What you have to do
The copy you return must begin at the line containing "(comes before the" and end at the final line of the listing below, with every picture left out.

+ + + +

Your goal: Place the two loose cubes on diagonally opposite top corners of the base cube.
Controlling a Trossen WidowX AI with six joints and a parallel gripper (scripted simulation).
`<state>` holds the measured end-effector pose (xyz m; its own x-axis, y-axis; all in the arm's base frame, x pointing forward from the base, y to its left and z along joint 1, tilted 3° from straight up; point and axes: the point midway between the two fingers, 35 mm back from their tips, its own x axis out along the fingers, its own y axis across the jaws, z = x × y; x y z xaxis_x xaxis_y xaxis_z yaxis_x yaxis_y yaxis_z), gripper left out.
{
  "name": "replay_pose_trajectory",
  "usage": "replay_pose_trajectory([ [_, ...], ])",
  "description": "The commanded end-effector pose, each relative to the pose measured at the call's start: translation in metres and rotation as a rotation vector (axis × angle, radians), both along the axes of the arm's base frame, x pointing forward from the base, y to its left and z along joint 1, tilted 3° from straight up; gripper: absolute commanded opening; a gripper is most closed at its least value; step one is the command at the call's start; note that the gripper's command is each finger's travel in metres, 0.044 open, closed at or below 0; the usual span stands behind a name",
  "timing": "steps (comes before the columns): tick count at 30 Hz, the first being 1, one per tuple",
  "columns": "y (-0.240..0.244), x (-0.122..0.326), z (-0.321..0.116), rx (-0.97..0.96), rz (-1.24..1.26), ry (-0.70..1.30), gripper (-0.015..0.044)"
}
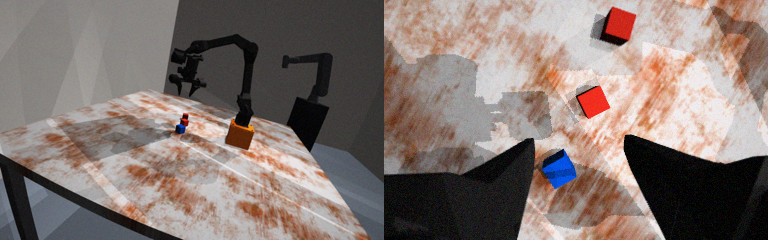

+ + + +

Solved problem
  "timing": "steps (comes before the columns): tick count at 30 Hz, the first being 1, one per tuple",
  "columns": "y (-0.240..0.244), x (-0.122..0.326), z (-0.321..0.116), rx (-0.97..0.96), rz (-1.24..1.26), ry (-0.70..1.30), gripper (-0.015..0.044)"
}

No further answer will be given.